Leguy Jules, Cauchy Thomas, Glavatskikh Marta, Duval Béatrice, Da Mota Benoit
Laboratoire LERIA, UNIV Angers, SFR MathSTIC, 2 Bd Lavoisier, 49045, Angers, France.
Laboratoire MOLTECH-Anjou, UMR CNRS 6200, UNIV Angers, SFR MATRIX, 2 Bd Lavoisier, 49045, Angers, France.
J Cheminform. 2020 Sep 16;12(1):55. doi: 10.1186/s13321-020-00458-z.
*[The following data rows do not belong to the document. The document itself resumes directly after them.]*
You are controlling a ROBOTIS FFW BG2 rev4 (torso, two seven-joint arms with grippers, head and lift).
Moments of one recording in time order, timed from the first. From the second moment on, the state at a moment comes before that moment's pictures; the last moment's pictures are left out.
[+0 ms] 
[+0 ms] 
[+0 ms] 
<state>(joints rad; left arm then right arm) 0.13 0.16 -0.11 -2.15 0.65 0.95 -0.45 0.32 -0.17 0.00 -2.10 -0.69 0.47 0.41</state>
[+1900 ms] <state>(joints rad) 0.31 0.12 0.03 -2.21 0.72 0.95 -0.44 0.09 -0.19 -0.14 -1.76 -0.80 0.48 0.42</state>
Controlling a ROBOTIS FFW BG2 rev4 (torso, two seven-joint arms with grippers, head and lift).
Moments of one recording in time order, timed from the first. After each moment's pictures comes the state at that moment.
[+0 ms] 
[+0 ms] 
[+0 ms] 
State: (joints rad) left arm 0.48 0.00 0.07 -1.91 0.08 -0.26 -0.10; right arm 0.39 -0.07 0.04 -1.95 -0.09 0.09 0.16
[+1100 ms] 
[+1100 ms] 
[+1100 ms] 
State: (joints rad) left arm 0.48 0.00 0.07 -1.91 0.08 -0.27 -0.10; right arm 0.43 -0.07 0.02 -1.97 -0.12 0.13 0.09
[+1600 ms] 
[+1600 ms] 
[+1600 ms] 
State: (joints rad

The objective of this work is to design a molecular generator capable of exploring known as well as unfamiliar areas of the chemical space. Our method must be flexible to adapt to very different problems. Therefore, it has to be able to work with or without the influence of prior data and knowledge. Moreover, regardless of the success, it should be as interpretable as possible to allow for diagnosis and improvement. We propose here a new open source generation method using an evolutionary algorithm to sequentially build molecular graphs. It is independent of starting data and can generate totally unseen compounds. To be able to search a large part of the chemical space, we define an original set of 7 generic mutations close to the atomic level. Our method achieves excellent performances and even records on the QED, penalised logP, SAscore, CLscore as well as the set of goal-directed functions defined in GuacaMol. To demonstrate its flexibility, we tackle a very different objective issued from the organic molecular materials domain. We show that EvoMol can generate sets of optimised molecules having high energy HOMO or low energy LUMO, starting only from methane. We can also set constraints on a synthesizability score and structural features. Finally, the interpretability of EvoMol allows for the visualisation of its exploration process as a chemically relevant tree.
这项工作的目标是设计一种分子生成器,能够探索化学空间中已知以及未知的区域。我们的方法必须灵活,以适应非常不同的问题。因此,它必须能够在有无先验数据和知识的影响下工作。此外,无论成功与否,它都应该尽可能易于解释,以便进行诊断和改进。我们在此提出一种新的开源生成方法,使用进化算法来顺序构建分子图。它独立于起始数据,能够生成完全未曾见过的化合物。为了能够搜索化学空间的很大一部分,我们定义了一组7种接近原子水平的原始通用突变。我们的方法在QED、惩罚对数P、SA分数、CL分数以及GuacaMol中定义的目标导向函数集上取得了优异的性能甚至记录。为了证明其灵活性,我们处理了一个源自有机分子材料领域的截然不同的目标。我们表明,EvoMol仅从甲烷开始就能生成具有高能量HOMO或低能量LUMO的优化分子集。我们还可以对合成性分数和结构特征设置约束。最后,EvoMol的可解释性允许将其探索过程可视化为一棵具有化学相关性的树。